Stored items from a collection:
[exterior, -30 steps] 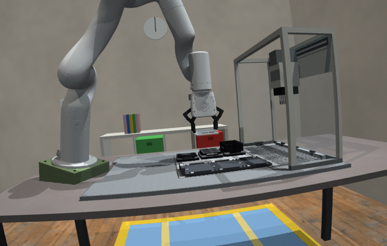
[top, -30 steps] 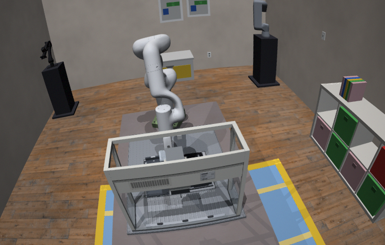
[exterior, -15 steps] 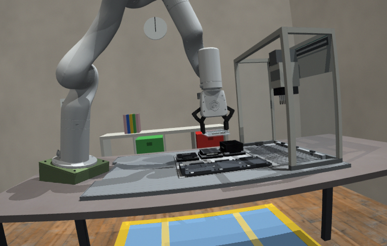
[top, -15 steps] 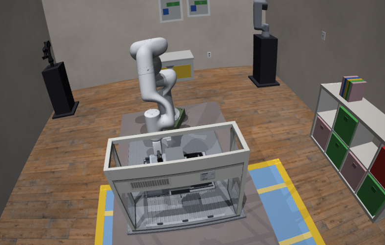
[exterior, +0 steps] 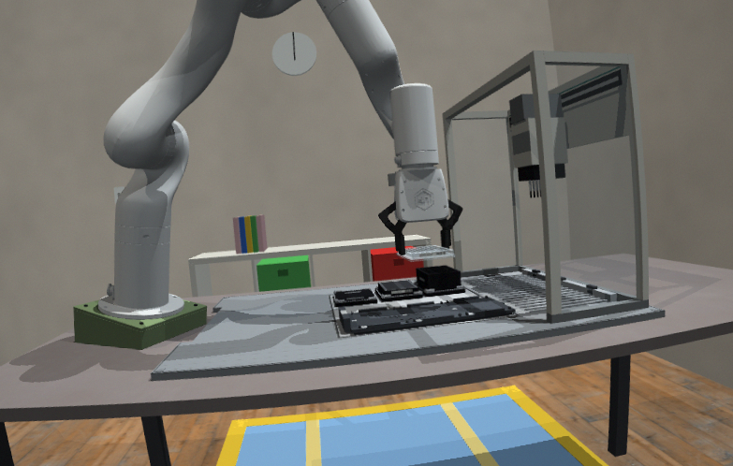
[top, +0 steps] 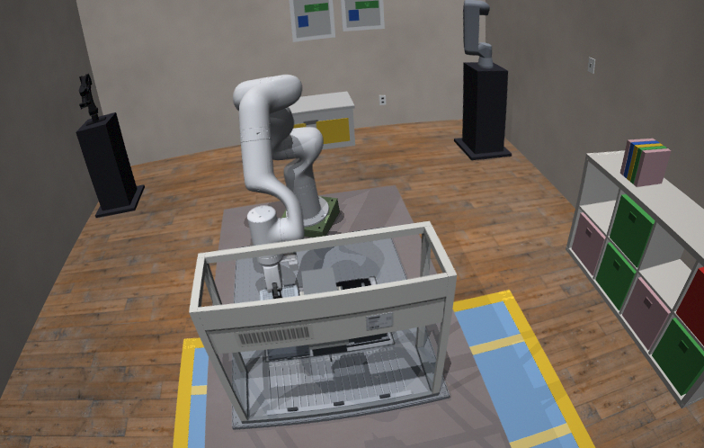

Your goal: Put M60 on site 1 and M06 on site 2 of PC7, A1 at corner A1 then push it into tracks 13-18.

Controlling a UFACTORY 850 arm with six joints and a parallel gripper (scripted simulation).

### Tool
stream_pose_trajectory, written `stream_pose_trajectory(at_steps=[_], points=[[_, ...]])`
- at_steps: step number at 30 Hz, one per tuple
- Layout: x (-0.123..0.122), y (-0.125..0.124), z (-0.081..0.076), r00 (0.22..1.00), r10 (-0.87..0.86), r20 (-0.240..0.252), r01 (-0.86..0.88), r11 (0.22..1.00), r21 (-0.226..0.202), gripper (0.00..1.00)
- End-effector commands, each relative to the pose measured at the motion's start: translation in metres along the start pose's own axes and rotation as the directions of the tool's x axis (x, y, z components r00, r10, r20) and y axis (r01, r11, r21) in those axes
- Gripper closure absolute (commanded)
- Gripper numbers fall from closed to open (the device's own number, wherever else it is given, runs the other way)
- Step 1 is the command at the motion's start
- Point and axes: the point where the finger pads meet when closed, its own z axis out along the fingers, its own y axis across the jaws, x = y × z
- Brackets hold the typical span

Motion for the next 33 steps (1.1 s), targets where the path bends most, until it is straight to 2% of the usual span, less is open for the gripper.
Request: stream_pose_trajectory(at_steps=[1,19,33], points=[[-0.003,0.002,-0.001,1.000,-0.001,-0.002,0.001,1.000,-0.001,1.00],[-0.003,0.002,-0.001,1.000,-0.001,-0.002,0.001,1.000,-0.001,1.00],[-0.003,0.002,0.019,1.000,-0.001,-0.002,0.001,1.000,-0.001,1.00]])
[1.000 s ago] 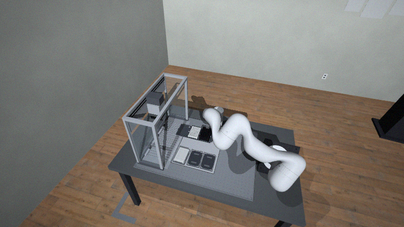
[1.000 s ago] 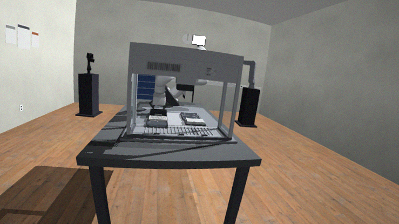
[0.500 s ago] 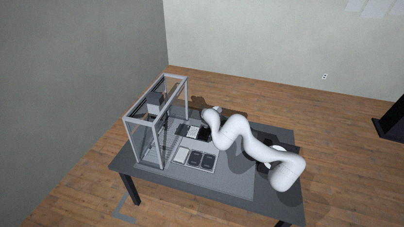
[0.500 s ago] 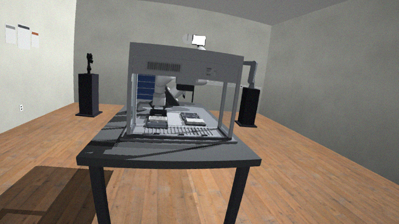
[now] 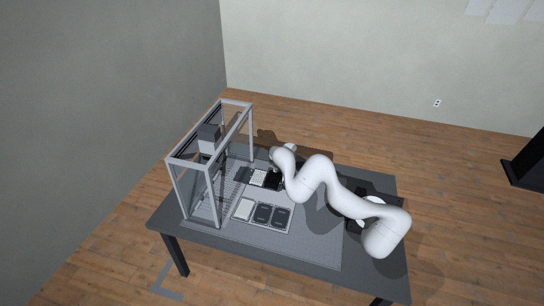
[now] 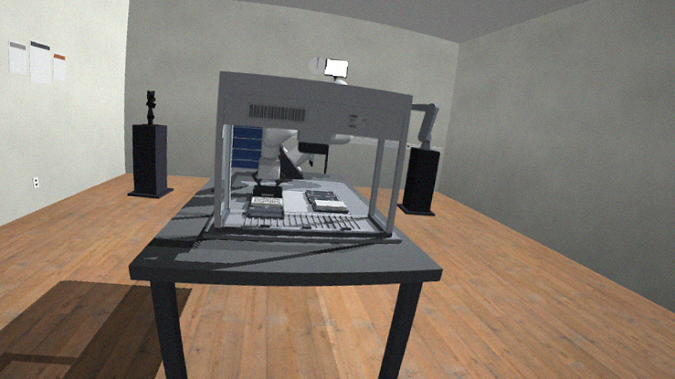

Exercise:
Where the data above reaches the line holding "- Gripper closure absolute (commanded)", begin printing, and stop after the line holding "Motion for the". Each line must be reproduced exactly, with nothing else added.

Exercise result:
- Gripper closure absolute (commanded)
- Gripper numbers fall from closed to open (the device's own number, wherever else it is given, runs the other way)
- Step 1 is the command at the motion's start
- Point and axes: the point where the finger pads meet when closed, its own z axis out along the fingers, its own y axis across the jaws, x = y × z
- Brackets hold the typical span

Motion for the next 33 steps (1.1 s), targets where the path bends most, until it is straight to 2% of the usual span, less is open for the gripper.

This finishes the output for the exercise.